## Exercise requirements
Please give the data again exactly, with no line dropped.

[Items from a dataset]
###

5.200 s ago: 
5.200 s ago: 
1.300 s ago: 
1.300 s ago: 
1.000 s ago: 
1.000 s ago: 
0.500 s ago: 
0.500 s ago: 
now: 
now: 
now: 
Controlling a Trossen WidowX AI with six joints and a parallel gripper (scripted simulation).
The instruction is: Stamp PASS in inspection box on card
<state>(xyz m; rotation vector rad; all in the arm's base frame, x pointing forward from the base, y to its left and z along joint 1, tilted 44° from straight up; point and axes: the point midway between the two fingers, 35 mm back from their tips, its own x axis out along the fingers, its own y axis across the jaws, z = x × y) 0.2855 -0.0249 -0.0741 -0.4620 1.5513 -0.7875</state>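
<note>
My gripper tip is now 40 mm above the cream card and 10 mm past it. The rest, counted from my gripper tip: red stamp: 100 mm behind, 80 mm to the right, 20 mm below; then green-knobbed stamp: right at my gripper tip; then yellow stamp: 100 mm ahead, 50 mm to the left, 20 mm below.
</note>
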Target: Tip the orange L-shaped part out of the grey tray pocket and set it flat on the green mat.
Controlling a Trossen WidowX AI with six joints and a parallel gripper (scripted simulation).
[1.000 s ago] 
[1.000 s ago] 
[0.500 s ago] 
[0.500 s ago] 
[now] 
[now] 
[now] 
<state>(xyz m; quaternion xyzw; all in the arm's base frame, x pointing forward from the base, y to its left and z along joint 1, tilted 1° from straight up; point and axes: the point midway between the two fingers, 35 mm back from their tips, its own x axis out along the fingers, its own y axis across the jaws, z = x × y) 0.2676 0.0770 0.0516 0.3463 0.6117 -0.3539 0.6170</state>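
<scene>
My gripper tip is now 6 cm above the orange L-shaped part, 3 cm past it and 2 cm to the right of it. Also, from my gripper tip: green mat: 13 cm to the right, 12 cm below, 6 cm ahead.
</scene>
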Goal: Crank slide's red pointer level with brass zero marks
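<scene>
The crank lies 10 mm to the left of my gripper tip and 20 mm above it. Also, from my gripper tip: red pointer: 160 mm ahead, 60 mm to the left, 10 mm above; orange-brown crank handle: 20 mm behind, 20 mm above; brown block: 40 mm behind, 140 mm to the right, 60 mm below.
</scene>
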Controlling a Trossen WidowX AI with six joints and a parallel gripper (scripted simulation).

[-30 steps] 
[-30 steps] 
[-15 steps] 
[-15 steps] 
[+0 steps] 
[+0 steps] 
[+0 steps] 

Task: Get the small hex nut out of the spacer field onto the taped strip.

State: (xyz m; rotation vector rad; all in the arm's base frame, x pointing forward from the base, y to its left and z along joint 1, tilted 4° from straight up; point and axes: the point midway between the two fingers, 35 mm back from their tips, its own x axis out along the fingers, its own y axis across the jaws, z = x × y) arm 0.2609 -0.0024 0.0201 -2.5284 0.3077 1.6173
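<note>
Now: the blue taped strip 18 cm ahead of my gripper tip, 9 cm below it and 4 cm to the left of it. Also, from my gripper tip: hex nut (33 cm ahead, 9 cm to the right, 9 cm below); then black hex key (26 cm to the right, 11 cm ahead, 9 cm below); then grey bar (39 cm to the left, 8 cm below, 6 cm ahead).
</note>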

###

## Answer box
5.200 s ago: 
5.200 s ago: 
1.300 s ago: 
1.300 s ago: 
1.000 s ago: 
1.000 s ago: 
0.500 s ago: 
0.500 s ago: 
now: 
now: 
now: 
Controlling a Trossen WidowX AI with six joints and a parallel gripper (scripted simulation).
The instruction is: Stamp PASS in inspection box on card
<state>(xyz m; rotation vector rad; all in the arm's base frame, x pointing forward from the base, y to its left and z along joint 1, tilted 44° from straight up; point and axes: the point midway between the two fingers, 35 mm back from their tips, its own x axis out along the fingers, its own y axis across the jaws, z = x × y) 0.2855 -0.0249 -0.0741 -0.4620 1.5513 -0.7875</state>
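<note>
My gripper tip is now 40 mm above the cream card and 10 mm past it. The rest, counted from my gripper tip: red stamp: 100 mm behind, 80 mm to the right, 20 mm below; then green-knobbed stamp: right at my gripper tip; then yellow stamp: 100 mm ahead, 50 mm to the left, 20 mm below.
</note>
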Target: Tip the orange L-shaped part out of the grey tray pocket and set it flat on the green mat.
Controlling a Trossen WidowX AI with six joints and a parallel gripper (scripted simulation).
[1.000 s ago] 
[1.000 s ago] 
[0.500 s ago] 
[0.500 s ago] 
[now] 
[now] 
[now] 
<state>(xyz m; quaternion xyzw; all in the arm's base frame, x pointing forward from the base, y to its left and z along joint 1, tilted 1° from straight up; point and axes: the point midway between the two fingers, 35 mm back from their tips, its own x axis out along the fingers, its own y axis across the jaws, z = x × y) 0.2676 0.0770 0.0516 0.3463 0.6117 -0.3539 0.6170</state>
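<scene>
My gripper tip is now 6 cm above the orange L-shaped part, 3 cm past it and 2 cm to the right of it. Also, from my gripper tip: green mat: 13 cm to the right, 12 cm below, 6 cm ahead.
</scene>
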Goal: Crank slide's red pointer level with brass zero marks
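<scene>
The crank lies 10 mm to the left of my gripper tip and 20 mm above it. Also, from my gripper tip: red pointer: 160 mm ahead, 60 mm to the left, 10 mm above; orange-brown crank handle: 20 mm behind, 20 mm above; brown block: 40 mm behind, 140 mm to the right, 60 mm below.
</scene>
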Controlling a Trossen WidowX AI with six joints and a parallel gripper (scripted simulation).

[-30 steps] 
[-30 steps] 
[-15 steps] 
[-15 steps] 
[+0 steps] 
[+0 steps] 
[+0 steps] 

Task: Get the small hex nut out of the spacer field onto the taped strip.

State: (xyz m; rotation vector rad; all in the arm's base frame, x pointing forward from the base, y to its left and z along joint 1, tilted 4° from straight up; point and axes: the point midway between the two fingers, 35 mm back from their tips, its own x axis out along the fingers, its own y axis across the jaws, z = x × y) arm 0.2609 -0.0024 0.0201 -2.5284 0.3077 1.6173
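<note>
Now: the blue taped strip 18 cm ahead of my gripper tip, 9 cm below it and 4 cm to the left of it. Also, from my gripper tip: hex nut (33 cm ahead, 9 cm to the right, 9 cm below); then black hex key (26 cm to the right, 11 cm ahead, 9 cm below); then grey bar (39 cm to the left, 8 cm below, 6 cm ahead).
</note>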

The exercise is complete with this answer.